Observe the high-resolution digitised slides of meiosis in grasshopper testis using Roslin on the provided computers.
Q2.2a. How many bivalents would be present during prophase of meiosis I?
Q2.2b. Sister chromatids are held together at the centromere. Can you identify the centromere in any of these chromosomes?
Q2.2c. How many sperm are produced from each parental diploid cell? How many chromosomes are present in each sperm produced?
ACTIVITY 3: AUXOTROPHS 30 MINS
Your average wildtype bacterium can produce all the organic compounds it requires, such as amino acids and vitamins, from inorganic sources in the environment. This type of bacterium is known as a prototroph. Prototrophs can grow on minimal media agar, which only contains inorganic ingredients.

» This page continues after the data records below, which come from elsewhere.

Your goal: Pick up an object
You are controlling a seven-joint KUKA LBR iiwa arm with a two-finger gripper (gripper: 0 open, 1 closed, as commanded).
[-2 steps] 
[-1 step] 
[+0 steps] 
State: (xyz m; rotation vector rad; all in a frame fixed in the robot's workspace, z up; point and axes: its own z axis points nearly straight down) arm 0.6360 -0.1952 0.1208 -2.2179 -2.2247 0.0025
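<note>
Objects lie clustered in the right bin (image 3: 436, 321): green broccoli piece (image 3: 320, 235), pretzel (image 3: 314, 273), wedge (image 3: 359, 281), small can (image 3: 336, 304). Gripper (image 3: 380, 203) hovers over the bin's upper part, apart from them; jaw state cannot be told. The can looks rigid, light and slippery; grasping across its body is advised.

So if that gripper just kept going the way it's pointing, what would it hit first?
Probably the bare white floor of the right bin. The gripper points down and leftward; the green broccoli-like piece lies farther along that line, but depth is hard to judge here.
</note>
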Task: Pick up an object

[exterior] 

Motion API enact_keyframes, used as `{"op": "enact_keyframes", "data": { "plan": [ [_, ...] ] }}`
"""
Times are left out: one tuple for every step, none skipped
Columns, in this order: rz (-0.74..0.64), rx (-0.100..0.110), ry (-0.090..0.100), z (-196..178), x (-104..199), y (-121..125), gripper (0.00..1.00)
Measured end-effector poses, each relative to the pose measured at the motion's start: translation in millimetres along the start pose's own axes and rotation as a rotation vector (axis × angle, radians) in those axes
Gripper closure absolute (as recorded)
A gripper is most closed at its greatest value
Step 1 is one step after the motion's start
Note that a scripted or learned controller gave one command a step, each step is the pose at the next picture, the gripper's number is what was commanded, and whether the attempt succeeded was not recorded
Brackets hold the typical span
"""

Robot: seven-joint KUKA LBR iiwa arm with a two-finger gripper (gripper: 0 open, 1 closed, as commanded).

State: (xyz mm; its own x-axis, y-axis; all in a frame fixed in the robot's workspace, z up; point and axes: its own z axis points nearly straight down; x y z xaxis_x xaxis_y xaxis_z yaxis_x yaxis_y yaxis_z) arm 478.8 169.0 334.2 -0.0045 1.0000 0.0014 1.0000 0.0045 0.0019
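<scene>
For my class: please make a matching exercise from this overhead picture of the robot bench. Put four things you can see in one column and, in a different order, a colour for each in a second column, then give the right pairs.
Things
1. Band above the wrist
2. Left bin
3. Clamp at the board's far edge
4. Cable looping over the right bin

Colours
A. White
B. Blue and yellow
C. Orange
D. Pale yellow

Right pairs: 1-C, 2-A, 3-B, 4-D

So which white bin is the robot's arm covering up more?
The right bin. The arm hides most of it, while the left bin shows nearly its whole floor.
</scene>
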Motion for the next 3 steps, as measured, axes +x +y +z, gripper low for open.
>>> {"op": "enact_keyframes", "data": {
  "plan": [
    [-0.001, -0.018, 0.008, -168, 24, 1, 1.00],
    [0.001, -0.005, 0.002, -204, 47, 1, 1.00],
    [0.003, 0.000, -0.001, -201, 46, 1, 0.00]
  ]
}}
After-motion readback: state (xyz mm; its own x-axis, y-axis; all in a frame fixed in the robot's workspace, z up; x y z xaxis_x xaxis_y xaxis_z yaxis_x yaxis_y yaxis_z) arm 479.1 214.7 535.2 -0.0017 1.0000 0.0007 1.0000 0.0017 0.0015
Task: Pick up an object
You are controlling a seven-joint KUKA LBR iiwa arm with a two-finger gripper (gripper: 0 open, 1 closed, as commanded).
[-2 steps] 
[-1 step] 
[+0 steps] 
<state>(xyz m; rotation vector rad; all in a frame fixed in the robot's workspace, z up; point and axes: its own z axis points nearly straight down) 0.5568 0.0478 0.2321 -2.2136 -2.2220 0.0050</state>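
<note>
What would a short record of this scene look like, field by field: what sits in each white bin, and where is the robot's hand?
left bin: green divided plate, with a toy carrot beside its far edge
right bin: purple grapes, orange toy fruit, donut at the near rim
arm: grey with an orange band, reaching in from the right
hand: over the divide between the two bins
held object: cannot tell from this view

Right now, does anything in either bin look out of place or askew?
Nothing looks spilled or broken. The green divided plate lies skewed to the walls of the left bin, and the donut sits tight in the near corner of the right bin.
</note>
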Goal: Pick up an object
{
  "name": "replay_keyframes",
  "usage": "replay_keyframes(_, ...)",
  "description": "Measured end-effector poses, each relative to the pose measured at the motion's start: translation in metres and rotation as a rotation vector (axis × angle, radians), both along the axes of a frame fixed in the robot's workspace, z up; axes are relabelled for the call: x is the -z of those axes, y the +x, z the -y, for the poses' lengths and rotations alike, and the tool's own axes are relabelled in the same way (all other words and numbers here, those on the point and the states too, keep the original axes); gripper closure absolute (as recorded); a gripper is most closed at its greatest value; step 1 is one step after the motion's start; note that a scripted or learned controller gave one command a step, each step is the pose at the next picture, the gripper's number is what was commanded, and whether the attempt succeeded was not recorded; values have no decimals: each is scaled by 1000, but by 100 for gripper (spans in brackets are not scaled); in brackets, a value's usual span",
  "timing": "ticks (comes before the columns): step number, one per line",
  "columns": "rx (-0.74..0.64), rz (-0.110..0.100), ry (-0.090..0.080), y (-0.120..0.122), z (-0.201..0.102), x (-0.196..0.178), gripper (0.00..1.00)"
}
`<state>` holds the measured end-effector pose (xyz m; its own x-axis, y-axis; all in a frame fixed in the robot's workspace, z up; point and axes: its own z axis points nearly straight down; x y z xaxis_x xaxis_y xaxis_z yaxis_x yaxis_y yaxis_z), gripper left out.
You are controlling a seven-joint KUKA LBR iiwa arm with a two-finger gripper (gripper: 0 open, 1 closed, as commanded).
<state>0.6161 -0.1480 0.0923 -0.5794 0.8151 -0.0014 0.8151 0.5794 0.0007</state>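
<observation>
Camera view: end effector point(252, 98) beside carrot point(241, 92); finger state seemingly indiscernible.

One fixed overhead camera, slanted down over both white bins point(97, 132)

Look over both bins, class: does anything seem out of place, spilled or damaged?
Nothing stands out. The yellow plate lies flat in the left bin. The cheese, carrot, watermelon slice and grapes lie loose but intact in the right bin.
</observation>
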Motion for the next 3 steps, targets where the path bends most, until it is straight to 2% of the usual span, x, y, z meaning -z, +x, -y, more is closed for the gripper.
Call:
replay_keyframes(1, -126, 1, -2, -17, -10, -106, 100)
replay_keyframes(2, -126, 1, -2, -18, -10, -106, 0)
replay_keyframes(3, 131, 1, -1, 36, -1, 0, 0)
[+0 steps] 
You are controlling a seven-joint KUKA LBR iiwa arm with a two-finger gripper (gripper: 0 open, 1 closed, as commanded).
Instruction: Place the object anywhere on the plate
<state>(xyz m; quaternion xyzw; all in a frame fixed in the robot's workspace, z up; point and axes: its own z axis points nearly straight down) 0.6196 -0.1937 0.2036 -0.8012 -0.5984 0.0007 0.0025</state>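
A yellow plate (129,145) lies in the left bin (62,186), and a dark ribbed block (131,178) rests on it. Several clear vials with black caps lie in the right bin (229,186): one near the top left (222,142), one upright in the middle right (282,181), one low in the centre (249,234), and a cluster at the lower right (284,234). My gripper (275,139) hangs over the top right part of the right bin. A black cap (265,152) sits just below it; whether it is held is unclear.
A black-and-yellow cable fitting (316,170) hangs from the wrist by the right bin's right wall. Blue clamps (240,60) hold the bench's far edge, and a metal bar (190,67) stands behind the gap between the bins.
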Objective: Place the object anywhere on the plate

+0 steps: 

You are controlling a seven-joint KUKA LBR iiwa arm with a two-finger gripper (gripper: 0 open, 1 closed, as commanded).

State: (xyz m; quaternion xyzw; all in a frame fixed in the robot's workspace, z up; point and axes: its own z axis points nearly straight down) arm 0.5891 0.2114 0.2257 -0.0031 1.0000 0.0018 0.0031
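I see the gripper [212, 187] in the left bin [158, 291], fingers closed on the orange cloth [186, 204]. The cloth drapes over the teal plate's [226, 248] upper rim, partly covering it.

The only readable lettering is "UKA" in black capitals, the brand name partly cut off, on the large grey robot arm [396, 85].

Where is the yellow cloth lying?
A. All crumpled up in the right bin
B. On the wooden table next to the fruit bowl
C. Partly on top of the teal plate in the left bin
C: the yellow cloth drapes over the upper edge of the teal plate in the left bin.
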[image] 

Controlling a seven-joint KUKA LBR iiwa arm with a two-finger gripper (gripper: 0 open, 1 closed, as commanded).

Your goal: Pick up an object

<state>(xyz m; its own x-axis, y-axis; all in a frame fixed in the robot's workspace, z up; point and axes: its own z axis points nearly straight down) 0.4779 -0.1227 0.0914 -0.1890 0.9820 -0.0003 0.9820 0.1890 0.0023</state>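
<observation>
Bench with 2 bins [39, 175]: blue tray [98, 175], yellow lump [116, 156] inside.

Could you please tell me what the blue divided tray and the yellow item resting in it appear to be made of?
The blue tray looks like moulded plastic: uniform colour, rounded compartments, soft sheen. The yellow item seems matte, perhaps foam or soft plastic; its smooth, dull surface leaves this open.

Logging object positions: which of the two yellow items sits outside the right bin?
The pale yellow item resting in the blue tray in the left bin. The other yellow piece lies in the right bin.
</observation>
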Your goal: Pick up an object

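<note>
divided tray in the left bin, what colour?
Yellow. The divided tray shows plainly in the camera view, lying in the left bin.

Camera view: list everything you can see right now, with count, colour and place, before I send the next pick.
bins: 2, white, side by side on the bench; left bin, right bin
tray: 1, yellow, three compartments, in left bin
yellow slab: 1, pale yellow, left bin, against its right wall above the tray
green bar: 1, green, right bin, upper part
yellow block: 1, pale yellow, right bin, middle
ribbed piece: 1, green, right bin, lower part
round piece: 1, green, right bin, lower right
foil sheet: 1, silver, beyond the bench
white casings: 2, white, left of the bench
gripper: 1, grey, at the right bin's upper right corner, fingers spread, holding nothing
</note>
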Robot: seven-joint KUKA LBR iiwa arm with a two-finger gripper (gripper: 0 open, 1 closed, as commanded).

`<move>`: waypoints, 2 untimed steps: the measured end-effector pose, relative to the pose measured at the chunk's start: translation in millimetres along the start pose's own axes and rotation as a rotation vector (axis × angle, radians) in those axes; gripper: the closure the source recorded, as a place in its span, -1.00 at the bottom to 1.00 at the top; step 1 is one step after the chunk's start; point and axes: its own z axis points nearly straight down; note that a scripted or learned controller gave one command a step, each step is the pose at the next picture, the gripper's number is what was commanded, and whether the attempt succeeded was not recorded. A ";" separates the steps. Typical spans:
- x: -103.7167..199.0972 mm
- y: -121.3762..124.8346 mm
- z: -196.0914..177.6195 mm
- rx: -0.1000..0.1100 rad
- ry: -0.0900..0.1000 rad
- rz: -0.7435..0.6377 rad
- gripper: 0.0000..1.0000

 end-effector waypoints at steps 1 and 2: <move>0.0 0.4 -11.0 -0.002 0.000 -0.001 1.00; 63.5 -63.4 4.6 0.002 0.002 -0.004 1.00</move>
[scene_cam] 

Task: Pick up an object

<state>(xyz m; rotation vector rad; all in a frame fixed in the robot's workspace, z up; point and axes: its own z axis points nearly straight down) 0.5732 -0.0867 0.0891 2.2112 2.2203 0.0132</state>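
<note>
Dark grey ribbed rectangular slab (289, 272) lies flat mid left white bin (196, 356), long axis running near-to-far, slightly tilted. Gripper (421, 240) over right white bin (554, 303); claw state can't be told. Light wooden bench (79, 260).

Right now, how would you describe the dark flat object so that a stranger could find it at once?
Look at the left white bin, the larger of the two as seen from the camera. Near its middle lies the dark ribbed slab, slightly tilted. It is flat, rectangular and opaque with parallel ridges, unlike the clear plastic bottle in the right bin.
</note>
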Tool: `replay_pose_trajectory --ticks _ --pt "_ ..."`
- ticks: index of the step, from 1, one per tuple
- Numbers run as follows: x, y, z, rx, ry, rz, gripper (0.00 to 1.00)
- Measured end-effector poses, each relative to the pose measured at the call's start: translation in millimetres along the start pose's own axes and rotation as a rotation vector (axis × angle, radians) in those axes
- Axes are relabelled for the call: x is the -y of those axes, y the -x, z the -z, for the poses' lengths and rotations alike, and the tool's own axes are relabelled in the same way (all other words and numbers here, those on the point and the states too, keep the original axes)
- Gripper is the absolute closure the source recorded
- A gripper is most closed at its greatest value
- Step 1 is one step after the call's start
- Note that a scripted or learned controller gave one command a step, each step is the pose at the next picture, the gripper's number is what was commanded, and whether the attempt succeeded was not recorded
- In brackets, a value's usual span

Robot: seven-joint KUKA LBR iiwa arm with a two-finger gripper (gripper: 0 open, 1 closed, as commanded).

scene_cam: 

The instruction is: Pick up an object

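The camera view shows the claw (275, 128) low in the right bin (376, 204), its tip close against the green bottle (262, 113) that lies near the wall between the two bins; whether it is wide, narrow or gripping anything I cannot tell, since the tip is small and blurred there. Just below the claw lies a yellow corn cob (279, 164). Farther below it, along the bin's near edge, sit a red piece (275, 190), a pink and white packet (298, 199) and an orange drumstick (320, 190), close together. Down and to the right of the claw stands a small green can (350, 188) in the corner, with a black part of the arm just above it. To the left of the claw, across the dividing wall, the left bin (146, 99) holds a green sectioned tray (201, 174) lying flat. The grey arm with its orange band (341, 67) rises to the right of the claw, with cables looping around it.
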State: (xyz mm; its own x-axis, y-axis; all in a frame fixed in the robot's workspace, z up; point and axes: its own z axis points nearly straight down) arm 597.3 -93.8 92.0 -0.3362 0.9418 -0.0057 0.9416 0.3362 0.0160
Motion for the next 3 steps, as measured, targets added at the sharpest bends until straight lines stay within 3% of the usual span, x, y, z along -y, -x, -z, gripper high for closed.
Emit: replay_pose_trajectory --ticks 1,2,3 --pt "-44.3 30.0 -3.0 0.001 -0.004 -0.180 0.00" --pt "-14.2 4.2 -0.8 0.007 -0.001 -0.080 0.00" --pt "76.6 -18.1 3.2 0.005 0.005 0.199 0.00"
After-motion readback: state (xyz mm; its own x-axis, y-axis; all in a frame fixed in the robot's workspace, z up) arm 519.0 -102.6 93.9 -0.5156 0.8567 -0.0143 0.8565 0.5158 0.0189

However, if there is a block in a pathway to manufacture one of these compounds, the bacteria must be provided with the compound in the environment and will not grow on minimal media without it. This strain of bacterium is known as an auxotroph. By adding different compounds to minimal media and seeing which compound allows bacteria to grow, we can establish in which pathway this block occurs.
In this activity, you will determine the requirements of 4 strains of E. coli auxotrophs.
In the last practical, you set up the bacterial plates for this experiment. Remember that each strain has been spread on minimal media. Then, paper tabs, each infused with a different amino acid, were placed on the plate in the arrangement shown in Fig.2 below. The amino acids in the paper tabs diffused out into the agar. These plates were incubated and have been returned to you to be checked for growth.
Fig. 2: Positions of paper tabs impregnated with amino acids on each petri dish
Q3.1a. Without using the word ‘control’, explain why one paper tab is infused with water only.
Q3.1b. Had there been growth of E. coli around the paper tab infused with water, how would this influence the conclusions you could draw from your experiment?
Q3.2a. Record these results in Table 3 below, indicating whether growth occurred around each paper tab with a + symbol, or using – for no growth.
Table 3: Results of auxotroph growth on minimal media
Strain A Strain B Strain C Strain D
Arginine
Leucine
Methionine
Tyrosine
Phenylalanine
Water
Q3.2b. Which amino acid pathway was disrupted in each of the mutant strains?
Strain A
Strain B
Strain C
Strain D
Q3.2c. What was unusual about Strain D? How can you explain this result?